* _WORK TASK_: What lines in the data hold the string "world"? Show them.

* _INPUT MATERIAL_:
--- START ---

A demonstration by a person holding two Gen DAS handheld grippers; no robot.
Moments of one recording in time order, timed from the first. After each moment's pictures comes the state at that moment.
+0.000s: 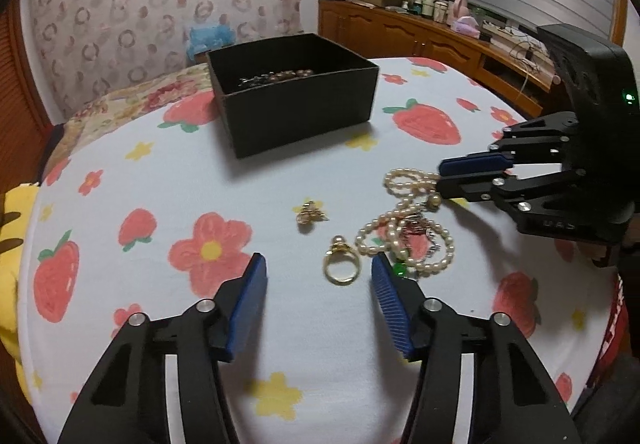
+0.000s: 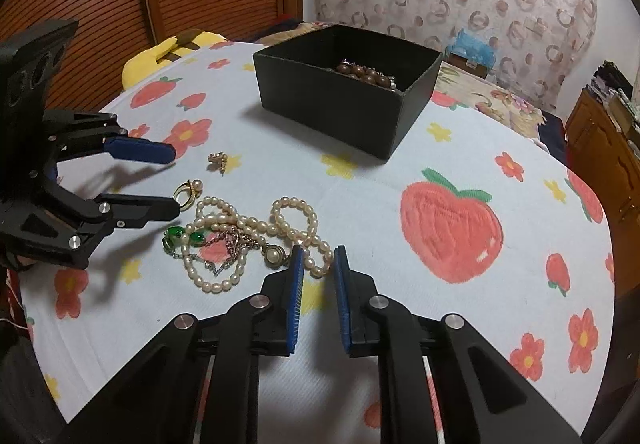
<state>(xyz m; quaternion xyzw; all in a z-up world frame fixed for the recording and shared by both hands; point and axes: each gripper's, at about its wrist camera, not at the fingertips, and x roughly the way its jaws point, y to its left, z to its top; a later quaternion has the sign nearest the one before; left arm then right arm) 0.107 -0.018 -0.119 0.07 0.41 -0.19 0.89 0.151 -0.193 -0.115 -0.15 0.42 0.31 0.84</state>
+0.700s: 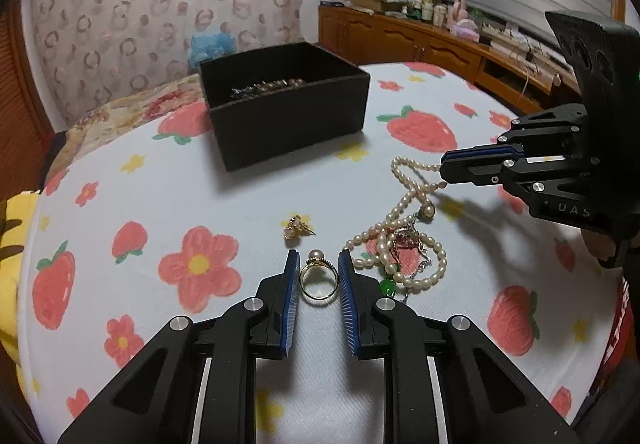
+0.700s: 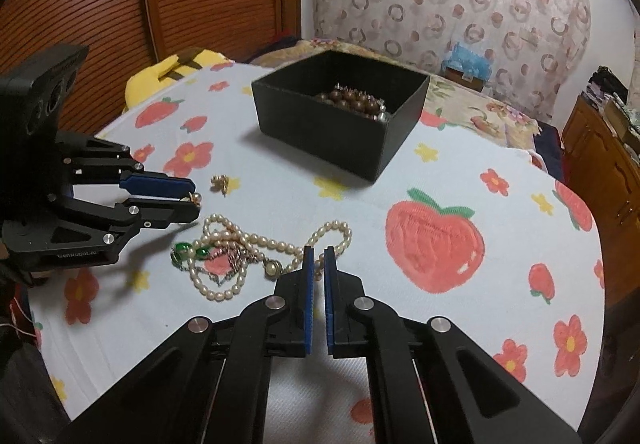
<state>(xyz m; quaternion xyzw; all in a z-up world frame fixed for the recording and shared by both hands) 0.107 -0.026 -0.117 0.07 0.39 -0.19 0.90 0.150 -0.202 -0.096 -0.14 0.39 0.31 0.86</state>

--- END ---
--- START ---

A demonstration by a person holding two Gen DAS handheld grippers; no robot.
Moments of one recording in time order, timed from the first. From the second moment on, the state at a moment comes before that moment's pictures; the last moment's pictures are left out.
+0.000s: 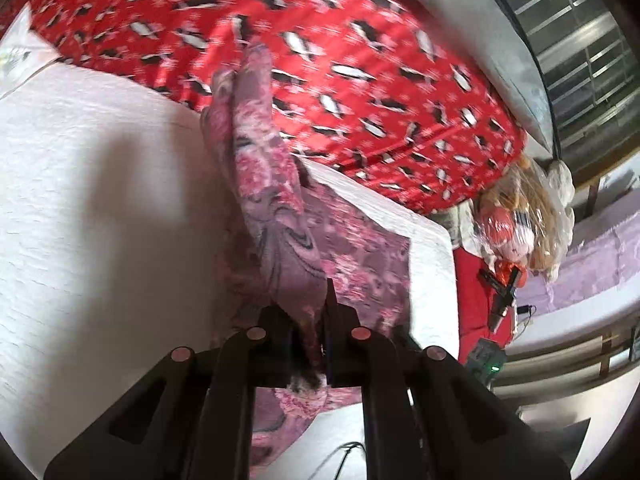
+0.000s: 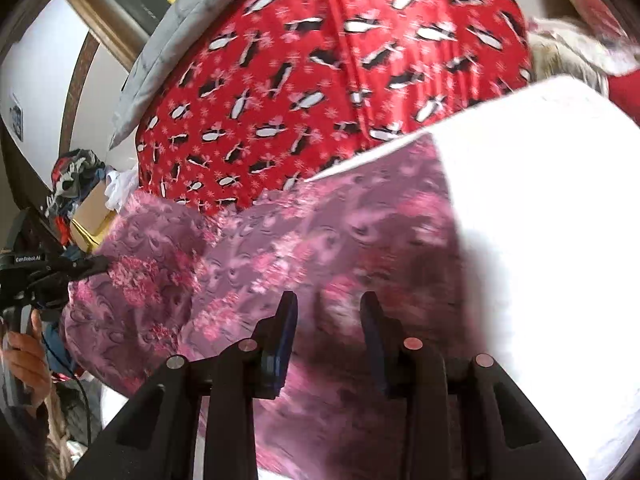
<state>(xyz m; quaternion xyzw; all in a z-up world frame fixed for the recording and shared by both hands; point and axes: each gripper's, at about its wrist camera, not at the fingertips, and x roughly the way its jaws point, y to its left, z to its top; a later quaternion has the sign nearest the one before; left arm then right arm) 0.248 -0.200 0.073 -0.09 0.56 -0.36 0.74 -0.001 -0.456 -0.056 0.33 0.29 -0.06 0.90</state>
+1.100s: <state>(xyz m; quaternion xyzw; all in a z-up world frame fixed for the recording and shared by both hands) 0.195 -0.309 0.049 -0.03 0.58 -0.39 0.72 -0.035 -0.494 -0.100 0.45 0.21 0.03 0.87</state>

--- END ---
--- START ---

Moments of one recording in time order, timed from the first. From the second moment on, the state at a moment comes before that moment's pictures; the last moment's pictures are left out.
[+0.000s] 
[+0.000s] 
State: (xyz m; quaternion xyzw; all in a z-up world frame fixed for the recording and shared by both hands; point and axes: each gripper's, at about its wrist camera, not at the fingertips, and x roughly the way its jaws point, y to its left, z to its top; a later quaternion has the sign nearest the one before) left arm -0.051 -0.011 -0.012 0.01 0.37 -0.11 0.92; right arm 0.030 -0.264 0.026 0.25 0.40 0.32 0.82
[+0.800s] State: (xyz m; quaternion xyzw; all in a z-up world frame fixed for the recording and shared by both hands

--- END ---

* _REPLY_:
<state>(xyz m; quaternion xyzw; all in a z-up world frame fixed for the recording and shared by both hands; point and axes: each gripper's, at about its wrist camera, not at the fingertips, and x roughly the way its jaws point, y to its left, z to its top; a later quaternion has the sign nearest the one before; left arm then right arm) 0.107 -0.018 -0.119 0.07 0.41 -0.19 0.89 0.151 -0.193 -0.115 -0.15 0.42 0.31 0.84</state>
<state>(xyz m; quaternion xyzw; all in a z-up world frame fixed for the recording and shared by both hands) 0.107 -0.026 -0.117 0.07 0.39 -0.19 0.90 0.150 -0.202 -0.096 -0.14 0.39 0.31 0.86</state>
<state>(xyz m; quaternion xyzw; all in a z-up world frame fixed for the recording and shared by both hands; point and axes: each gripper's, at about its wrist camera, not at the fingertips, and x roughly the way its jaws point, y to its left, z to its top; a later quaternion has the sign nearest the one before; left arm then right arm) 0.248 -0.200 0.073 -0.09 0.56 -0.36 0.74 -0.001 -0.456 -0.056 0.33 0.29 -0.06 0.90</state>
+1.100s: <state>(xyz m; quaternion xyzw; all in a z-up world frame fixed for the recording and shared by both hands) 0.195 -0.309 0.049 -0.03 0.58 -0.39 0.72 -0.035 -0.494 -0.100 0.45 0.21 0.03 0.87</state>
State: (xyz m; quaternion xyzw; all in a z-up world frame fixed for the recording and shared by both hands; point and axes: each gripper's, at about its wrist camera, not at the fingertips, and x roughly the way its jaws point, y to its left, z to its top; a later quaternion has the sign nearest the one before) left arm -0.051 -0.011 -0.012 0.01 0.37 -0.11 0.92; right arm 0.030 -0.264 0.026 0.25 0.40 0.32 0.82
[+0.800s] State: (xyz m; quaternion xyzw; all in a z-up world frame fixed for the recording and shared by both hands

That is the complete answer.